I always wanted this with my other blog but now I have a more pure target audience, which should help both parties reach their goals.

Oh yeah, the second thing for newbie bloggers to know: target your audience by drilling down to a super tight niche…..and yep, it HAS TO BE something you’re passionate about.

Otherwise, you’re wasting your time. Go work a job you don’t like, because trust me, blogging will become like a job you hate if you don’t follow your passion.

I chose Blogging from Paradise: How to Retire to a Life of Island Hopping through Smart Blogging, as my topic because I love blogging. Then, I drilled down more. I want readers who wish to retire. Then, I drilled down even more.

I want readers who want to travel from paradise to paradise as they retire through blogging. Super focused niche, which means that readers will have UBER clarity in knowing what I’m about, and will find me with greater ease, subscribe, and become part of our loving, fun, helpful community.



Amal

You quit your job and got into the blogging business some years ago. Do you regret doing that? Tell us about your major achievements in life and what blogging means to you.

Ryan

No regrets whatsoever. I love my life. My major accomplishments include: traveling all over the world for 3 years in a row, being interviewed by brand.com, being asked to speak at prestigious NYU, landing awesome clients, generating 16,000 page visits on a single day with my old blog, and climbing out of a nightmarish hole of financial horrors.

Overall, just being a happy guy, who’s with a beautiful fiancée, and helps people, and street dogs, and street cats, and other animals, and beggars, and bloggers, and my close friends….that’s all that matters to me.

Oh yeah, living for 4 months in our place in Fiji overlooking the Pacific Ocean, with maybe the best view on earth, is a neat accomplishment too.

Actually, I was fired from my job and was happy to be let go because God forced me to let go, so I can grow into the person I am today.

Blogging means freedom.

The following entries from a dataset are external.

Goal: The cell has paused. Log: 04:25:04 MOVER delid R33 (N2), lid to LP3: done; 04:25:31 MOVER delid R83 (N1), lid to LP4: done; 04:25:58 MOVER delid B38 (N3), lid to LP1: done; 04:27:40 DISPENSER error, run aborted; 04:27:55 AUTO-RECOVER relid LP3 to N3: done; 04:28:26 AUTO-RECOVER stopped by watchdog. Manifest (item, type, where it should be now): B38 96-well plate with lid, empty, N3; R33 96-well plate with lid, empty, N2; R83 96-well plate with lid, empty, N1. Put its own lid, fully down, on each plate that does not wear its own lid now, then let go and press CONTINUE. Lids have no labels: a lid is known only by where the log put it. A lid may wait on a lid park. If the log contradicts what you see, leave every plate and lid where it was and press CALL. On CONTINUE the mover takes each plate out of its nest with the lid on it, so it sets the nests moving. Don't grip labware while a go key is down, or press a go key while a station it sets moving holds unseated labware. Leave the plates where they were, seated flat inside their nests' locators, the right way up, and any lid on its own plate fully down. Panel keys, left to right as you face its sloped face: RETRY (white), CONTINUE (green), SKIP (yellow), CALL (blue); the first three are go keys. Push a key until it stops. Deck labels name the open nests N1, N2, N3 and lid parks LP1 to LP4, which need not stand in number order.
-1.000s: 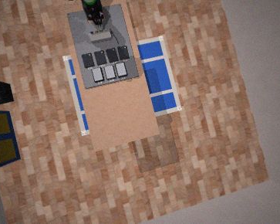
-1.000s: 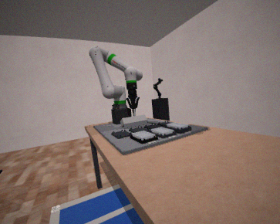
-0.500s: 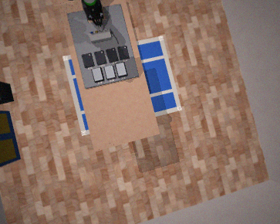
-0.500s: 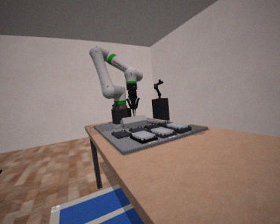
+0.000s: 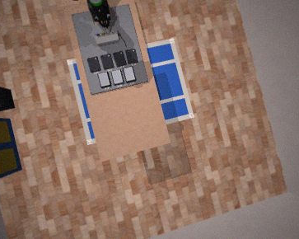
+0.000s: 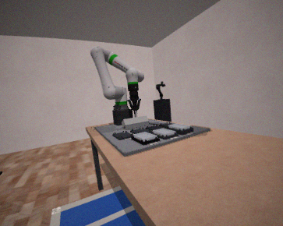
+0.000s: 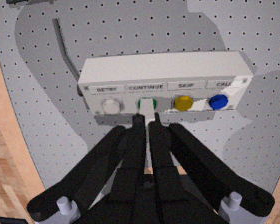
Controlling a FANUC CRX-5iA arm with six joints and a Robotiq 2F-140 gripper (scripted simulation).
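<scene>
My hand is 4 cm above the green key. Round my hand: white key (1 cm ahead, 5 cm to the left, 4 cm below); then yellow key (5 cm to the right, 4 cm below); then blue key (1 cm behind, 10 cm to the right, 4 cm below).
</scene>
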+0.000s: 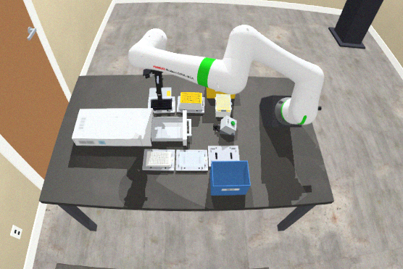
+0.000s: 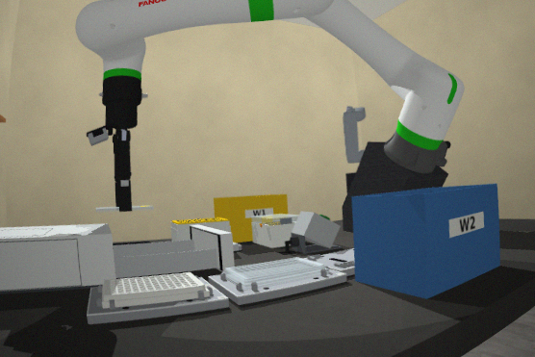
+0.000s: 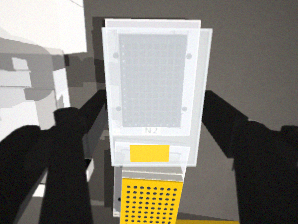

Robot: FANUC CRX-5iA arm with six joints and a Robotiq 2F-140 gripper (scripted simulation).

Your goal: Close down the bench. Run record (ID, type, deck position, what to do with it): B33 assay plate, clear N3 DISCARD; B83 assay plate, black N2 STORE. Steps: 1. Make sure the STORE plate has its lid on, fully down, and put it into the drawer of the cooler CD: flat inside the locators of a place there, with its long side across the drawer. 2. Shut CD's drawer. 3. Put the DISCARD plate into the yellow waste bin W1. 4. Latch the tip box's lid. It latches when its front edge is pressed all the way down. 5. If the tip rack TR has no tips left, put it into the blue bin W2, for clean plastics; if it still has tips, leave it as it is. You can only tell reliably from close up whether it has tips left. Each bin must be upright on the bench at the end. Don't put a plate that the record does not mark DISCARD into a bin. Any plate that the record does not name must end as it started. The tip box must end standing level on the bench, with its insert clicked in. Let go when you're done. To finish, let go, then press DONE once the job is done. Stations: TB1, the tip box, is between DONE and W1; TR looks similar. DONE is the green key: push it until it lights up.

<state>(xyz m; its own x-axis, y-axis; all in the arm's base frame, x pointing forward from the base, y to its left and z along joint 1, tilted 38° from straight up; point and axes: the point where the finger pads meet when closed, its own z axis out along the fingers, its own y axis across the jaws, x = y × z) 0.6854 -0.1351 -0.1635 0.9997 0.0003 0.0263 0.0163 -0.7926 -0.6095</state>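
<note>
The black assay plate lies 110 mm below my hand. Round my hand: white deck nest (130 mm below); tip rack TR (190 mm behind, 80 mm below); translucent plate lid (20 mm below).
</note>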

I wake when I want, sleep when I want, and have full creative control over publishing neat content, to change lives, and help others become free.

Amal

What are all the ultimate things you should keep in mind to keep your reputation as a Blogger clean and not damaged? How do you stand out?

Ryan

Remember karma, steer clear of negative folks, surround yourself ONLY with positive, loving, genuine people, meditate, pray, build a gratitude list…..and when a critic, or a nasty person, tries to bait you into a fight, which could hurt your reputation…either ignore them, or kill them with loving kindness.

Remember, their criticism has nothing to do with you. Don’t take it personally. Their hate, or anger, or jealousy, is a projection of how they truly feel about themselves since we’re all One, or connected. Knowing this, treat them with compassion, as they are unhappy souls, and either smile and thank them for their opinion or ignore them all together. These ideas will keep your karma intact and your reputation squeaky clean.

Amal, thanks so much brother! I deeply appreciate this opportunity and am so happy to see you back in the blogging game. Love you man.

Special thanks to Ryan.

Thanks a lot to you Ryan, for giving me this wonderful opportunity to interview you and for giving out all those valuable information. Congrats for what you have achieved and good luck with your life.